>>513997059
>why in the fuck is it like this?
It's simply an inevitable consequence of the reality of class conflict and the unique weaknesses of the American system of government. There's no one reason, but all the reasons are also all essentially the same thing.
For example, the US senate gives disproportionate representation to rural interests because every state gets 2 seats, so California (60,000,000 people) has the same number of votes as Wyoming (500,000 people). This is a structural feature that already pushes US legislation in a non-democratic direction.
Then there are non-structural factors, like the filibuster. In the US senate you can use 'the filibuster' to block legislation unless it has 2/3rds support.
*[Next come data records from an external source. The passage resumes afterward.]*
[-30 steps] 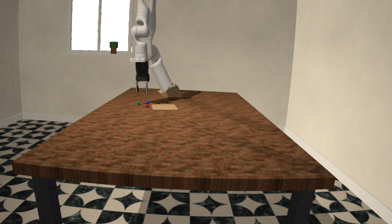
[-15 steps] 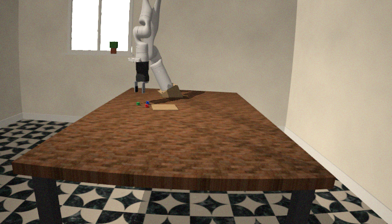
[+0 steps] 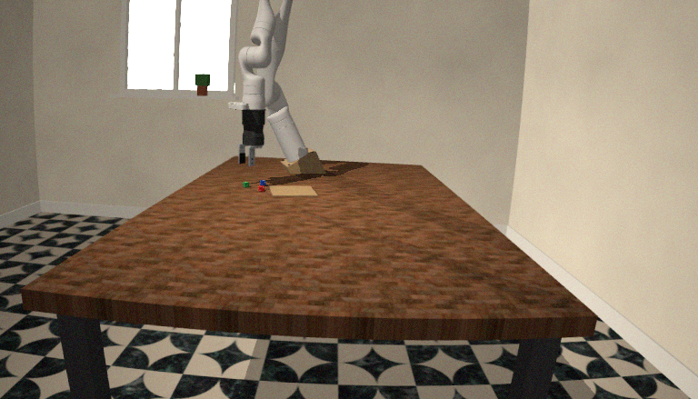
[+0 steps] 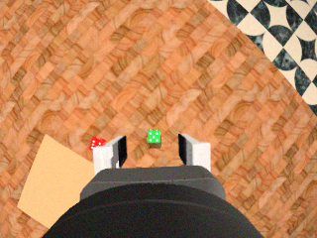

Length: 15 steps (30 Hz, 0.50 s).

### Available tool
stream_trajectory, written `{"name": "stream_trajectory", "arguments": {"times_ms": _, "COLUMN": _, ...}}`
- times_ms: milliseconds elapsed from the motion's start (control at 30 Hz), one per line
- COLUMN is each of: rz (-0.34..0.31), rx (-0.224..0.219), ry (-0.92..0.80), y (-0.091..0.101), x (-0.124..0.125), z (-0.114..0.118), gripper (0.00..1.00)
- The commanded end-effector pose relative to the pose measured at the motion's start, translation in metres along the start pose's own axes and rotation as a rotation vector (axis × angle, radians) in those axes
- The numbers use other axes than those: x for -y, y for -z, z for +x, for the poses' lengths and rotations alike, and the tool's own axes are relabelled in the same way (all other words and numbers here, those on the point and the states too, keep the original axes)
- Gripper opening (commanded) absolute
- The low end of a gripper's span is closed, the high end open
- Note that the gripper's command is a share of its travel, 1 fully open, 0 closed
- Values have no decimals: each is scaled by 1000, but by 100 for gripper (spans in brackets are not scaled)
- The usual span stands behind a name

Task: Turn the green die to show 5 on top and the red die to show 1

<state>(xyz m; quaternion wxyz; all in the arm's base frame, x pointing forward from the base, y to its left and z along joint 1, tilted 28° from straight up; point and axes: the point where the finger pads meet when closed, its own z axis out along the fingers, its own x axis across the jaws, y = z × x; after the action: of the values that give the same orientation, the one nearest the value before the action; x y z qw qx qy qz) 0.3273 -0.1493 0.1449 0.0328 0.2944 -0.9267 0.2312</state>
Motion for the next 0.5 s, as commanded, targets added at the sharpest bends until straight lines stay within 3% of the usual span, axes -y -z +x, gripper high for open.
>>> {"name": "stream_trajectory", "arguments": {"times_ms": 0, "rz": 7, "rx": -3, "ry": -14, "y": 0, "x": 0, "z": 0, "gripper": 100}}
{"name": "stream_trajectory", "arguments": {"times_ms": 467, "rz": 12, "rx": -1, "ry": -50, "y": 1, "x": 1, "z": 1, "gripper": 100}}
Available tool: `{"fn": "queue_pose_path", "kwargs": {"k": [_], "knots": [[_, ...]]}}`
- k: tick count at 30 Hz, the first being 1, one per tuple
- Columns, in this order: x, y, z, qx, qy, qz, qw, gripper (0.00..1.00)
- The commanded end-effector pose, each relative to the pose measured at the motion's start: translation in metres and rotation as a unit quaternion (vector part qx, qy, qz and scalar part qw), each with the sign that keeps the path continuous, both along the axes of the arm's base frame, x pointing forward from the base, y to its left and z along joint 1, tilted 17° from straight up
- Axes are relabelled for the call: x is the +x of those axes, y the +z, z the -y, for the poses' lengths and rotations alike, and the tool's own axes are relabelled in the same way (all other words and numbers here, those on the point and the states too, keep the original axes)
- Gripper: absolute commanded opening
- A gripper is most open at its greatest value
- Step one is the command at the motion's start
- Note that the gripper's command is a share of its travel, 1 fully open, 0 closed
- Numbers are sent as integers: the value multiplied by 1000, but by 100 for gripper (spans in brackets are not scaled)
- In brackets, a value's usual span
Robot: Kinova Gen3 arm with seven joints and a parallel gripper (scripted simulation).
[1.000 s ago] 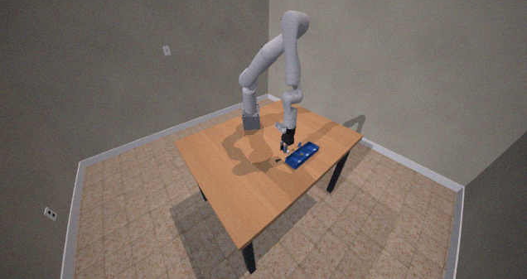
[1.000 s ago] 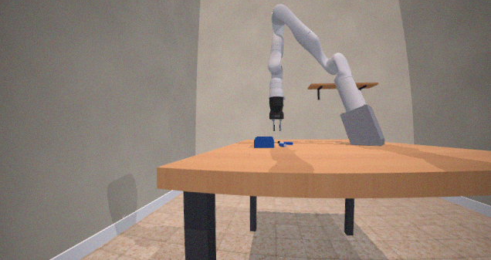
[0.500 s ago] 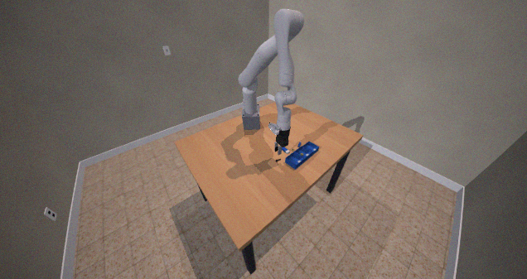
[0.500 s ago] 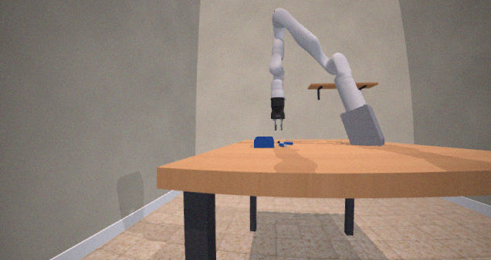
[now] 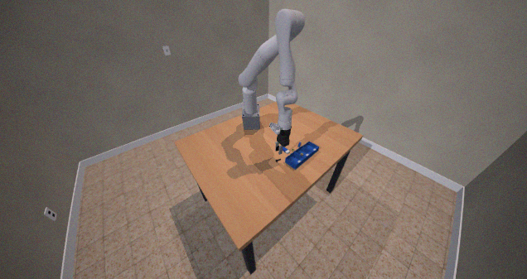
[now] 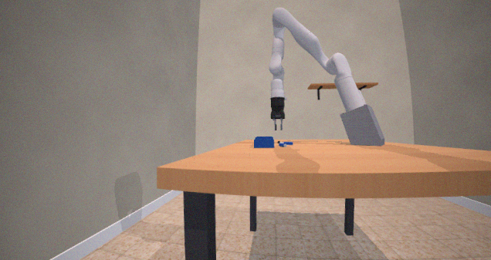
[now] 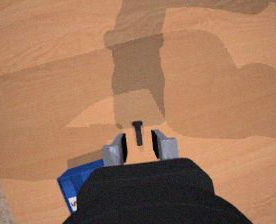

Because no party ever wins 2/3rds of the senate, what this means is that the people who lose the election can block the winners from passing any laws at all. So even if the vast majority of Americans want public healthcare, and they win 60% of the seats in parliament, they still cannot pass a law enabling it, which is obviously anti-democratic.
Additionally, the US bill of rights puts legislative power in the hands of unelected judges. If you pass a law for universal healthcare I can appeal that law to the Supreme Court and they can rule that it violates my right to privacy or whatever and strike it down. This is another anti-democratic feature.
Individually, you can make arguments for why all of these things are good and necessary and so on. But taken collectively they result in a system that is completely unresponsive to what voters want. In America you can win the election, control Congress, control the Senate, control the Presidency, and still be unable to pass a single law.
And that's the main reason in my opinion why voters in America don't get what they want.